Eigenanalysis and non-modal analysis of collocated discontinuous Galerkin discretizations with the summation-by-parts property

Guided by the von Neumann and non-modal analyses, we investigate the dispersion and diffusion properties of collocated discontinuous Galerkin methods with the summation-by-parts property coupled with the simultaneous approximation technique. We use the linear advection and linear advection-diffusion equations as model problems. The analysis is carried out by varying the order of the spatial discretization, the Peclet number, and looking at the effect of the upwind term. The eigenanalysis is verified to provide insights into the numerical errors based on the behavior of the primary mode.

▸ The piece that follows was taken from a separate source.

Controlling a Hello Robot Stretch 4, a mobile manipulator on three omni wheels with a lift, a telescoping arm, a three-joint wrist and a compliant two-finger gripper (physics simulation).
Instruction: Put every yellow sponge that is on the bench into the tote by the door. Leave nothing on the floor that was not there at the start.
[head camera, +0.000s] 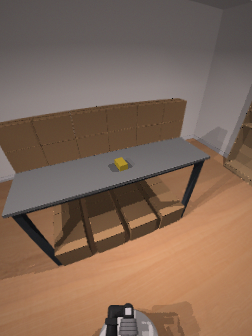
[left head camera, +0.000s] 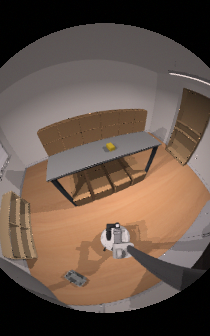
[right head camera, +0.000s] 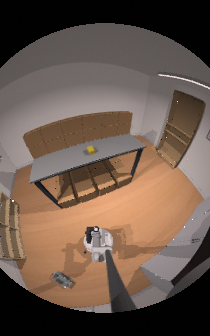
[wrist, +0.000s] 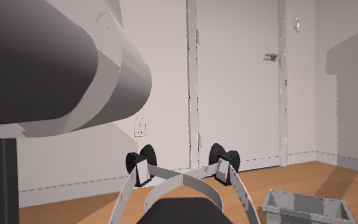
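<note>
One yellow sponge (head camera: 121, 163) (left head camera: 110, 146) (right head camera: 90, 149) lies on the grey bench (head camera: 60, 181) (left head camera: 75, 161) (right head camera: 56, 166), a little right of the middle of its top. The grey tote (left head camera: 79, 283) (right head camera: 64, 285) (wrist: 300, 218) stands on the floor on the opposite side of the robot from the bench; in the wrist view it is at the lower right, near the door (wrist: 240, 90). The part of its inside that shows holds no sponge. My gripper (wrist: 182, 157) is open and empty, with its two dark fingertips wide apart. It faces the wall and door, away from the bench.
Brown boxes (head camera: 145, 227) stand under the bench, between its dark legs. A brown panelled unit (head camera: 90, 130) stands behind it. A tall wooden bookcase (left head camera: 195, 110) (right head camera: 185, 112) is on the right, and a low wooden shelf unit (left head camera: 8, 225) on the left.
</note>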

The dispersion and diffusion errors associated with the spatial discretization are shown to behave according to the primary-or physical-mode in the range of low wavenumbers. In this context, the discretization of the model problems is verified to be stable for all flow regimes and independent of the solution polynomial degree. The effect of the upwind term shows that its effect decreases by increasing the accuracy of the discretization. Further, two analyses that includes all modes are used to get better insights into the diffusion and robustness of the scheme. From the non-modal analysis, the short-term diffusion is computed for different flow regimes and solution polynomial degrees. The energy decay or long-term diffusion based on all eigenmodes based on the eigenmodes matrix is analyzed for t > 0 and different spatial discretizations. The results are validated against under-resolved turbulence simulations of the Taylor-Green vortex at two Reynolds numbers, i.e. , Re = 100 and 1600, and a Mach number Ma = 0.1, and the decaying of compressible homogeneous isotropic turbulence at a Reynolds number based on the Taylor microscale of Re-lambda = 100 and a turbulent Mach number of Ma(t )= 0.6.